**How to complete this task:**
Of the lines listed below, return exactly those that run from the line containing "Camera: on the" through the line containing "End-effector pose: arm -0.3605", both included.

**Data shown:**
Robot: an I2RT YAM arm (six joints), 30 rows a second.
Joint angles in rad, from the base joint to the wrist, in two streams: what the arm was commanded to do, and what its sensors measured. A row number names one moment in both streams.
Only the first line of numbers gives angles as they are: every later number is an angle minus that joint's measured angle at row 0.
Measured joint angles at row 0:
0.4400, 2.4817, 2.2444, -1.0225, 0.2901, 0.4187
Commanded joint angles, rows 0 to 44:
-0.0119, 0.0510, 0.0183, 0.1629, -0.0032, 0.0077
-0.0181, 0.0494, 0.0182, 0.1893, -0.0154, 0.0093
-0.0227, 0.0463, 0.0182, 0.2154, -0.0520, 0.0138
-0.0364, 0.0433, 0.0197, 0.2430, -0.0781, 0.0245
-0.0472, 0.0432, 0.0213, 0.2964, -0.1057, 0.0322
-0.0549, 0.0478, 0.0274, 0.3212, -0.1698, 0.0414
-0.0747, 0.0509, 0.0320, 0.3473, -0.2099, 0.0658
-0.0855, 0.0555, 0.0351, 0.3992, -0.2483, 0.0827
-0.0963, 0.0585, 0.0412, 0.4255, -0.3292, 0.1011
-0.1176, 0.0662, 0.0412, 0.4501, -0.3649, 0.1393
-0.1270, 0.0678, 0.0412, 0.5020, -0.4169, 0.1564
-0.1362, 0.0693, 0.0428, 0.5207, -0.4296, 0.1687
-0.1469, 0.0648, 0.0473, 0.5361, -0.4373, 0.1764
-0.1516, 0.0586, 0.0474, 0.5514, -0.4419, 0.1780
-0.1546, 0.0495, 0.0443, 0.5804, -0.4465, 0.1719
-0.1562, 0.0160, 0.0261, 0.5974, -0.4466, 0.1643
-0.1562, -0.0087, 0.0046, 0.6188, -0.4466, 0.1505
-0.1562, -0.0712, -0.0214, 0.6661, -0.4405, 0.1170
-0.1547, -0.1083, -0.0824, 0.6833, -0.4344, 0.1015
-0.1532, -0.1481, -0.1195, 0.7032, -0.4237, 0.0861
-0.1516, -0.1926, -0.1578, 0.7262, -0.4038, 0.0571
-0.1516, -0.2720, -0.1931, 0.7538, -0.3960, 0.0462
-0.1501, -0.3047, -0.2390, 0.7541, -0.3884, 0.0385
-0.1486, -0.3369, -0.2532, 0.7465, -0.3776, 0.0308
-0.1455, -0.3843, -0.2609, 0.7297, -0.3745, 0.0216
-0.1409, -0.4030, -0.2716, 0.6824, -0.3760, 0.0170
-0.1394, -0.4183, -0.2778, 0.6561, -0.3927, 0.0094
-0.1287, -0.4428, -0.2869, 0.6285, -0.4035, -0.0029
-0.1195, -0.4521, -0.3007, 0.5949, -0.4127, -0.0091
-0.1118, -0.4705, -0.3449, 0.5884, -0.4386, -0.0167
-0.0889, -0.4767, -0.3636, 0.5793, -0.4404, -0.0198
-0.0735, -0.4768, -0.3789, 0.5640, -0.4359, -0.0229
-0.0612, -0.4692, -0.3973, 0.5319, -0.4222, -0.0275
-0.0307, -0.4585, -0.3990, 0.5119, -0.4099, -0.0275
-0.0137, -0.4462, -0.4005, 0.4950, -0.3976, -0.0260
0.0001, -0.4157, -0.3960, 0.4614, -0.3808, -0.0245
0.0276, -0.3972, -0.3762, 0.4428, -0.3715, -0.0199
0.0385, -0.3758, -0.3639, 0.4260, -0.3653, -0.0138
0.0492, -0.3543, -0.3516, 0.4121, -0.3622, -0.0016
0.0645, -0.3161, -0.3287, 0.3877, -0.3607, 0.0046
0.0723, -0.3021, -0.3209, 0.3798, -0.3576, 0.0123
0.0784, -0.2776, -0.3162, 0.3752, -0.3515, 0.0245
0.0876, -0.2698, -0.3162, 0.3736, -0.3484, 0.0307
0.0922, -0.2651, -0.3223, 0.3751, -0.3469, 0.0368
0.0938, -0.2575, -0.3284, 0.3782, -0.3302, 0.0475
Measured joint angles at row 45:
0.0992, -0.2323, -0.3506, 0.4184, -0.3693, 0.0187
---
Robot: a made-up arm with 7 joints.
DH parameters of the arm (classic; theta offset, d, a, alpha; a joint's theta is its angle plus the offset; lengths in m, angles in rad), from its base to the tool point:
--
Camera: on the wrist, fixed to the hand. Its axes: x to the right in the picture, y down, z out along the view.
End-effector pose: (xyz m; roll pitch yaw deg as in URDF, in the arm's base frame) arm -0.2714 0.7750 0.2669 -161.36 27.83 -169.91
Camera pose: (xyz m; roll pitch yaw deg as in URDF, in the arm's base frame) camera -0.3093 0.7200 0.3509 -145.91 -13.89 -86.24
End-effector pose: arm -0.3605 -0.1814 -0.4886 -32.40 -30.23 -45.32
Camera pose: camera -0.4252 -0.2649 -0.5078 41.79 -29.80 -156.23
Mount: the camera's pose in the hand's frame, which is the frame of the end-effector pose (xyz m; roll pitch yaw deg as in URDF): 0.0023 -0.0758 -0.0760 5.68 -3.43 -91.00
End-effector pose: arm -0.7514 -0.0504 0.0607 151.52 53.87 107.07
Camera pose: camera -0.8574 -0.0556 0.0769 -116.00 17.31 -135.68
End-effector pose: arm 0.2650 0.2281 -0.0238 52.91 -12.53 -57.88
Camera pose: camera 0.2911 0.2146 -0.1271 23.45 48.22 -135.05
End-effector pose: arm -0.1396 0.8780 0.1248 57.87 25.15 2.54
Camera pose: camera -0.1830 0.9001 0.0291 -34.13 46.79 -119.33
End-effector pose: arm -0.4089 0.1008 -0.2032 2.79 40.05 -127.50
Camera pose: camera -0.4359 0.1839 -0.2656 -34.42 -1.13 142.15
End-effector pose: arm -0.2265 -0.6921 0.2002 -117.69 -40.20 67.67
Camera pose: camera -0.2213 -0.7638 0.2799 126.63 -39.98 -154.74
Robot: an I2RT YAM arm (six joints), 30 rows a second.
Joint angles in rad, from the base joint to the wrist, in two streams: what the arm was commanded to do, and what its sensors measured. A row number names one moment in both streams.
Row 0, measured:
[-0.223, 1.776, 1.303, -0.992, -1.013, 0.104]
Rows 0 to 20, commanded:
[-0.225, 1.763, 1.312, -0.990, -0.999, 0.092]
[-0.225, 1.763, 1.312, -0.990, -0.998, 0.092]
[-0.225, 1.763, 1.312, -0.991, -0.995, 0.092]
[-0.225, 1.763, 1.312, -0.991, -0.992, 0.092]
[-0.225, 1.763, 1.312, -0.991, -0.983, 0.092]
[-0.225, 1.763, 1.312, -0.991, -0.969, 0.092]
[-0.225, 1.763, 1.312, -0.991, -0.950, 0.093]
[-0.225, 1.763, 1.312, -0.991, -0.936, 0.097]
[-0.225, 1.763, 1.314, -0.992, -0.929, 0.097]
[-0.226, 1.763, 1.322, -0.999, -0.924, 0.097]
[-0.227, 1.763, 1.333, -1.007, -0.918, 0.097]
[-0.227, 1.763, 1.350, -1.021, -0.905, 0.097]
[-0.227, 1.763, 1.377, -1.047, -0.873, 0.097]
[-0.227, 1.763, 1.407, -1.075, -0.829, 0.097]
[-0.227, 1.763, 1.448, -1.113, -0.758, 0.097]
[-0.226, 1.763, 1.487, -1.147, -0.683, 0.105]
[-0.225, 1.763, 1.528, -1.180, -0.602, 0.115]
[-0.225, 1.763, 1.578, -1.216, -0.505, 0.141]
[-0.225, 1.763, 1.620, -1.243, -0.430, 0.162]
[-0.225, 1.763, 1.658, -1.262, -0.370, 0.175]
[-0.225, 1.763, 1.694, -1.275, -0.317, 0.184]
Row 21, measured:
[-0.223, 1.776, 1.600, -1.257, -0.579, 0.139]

**Reply to the task:**
Camera: on the wrist, fixed to the hand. Its axes: x to the right in the picture, y down, z out along the view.
End-effector pose: (xyz m; roll pitch yaw deg as in URDF, in the arm's base frame) arm -0.2714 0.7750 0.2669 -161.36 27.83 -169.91
Camera pose: (xyz m; roll pitch yaw deg as in URDF, in the arm's base frame) camera -0.3093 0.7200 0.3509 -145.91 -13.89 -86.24
End-effector pose: arm -0.3605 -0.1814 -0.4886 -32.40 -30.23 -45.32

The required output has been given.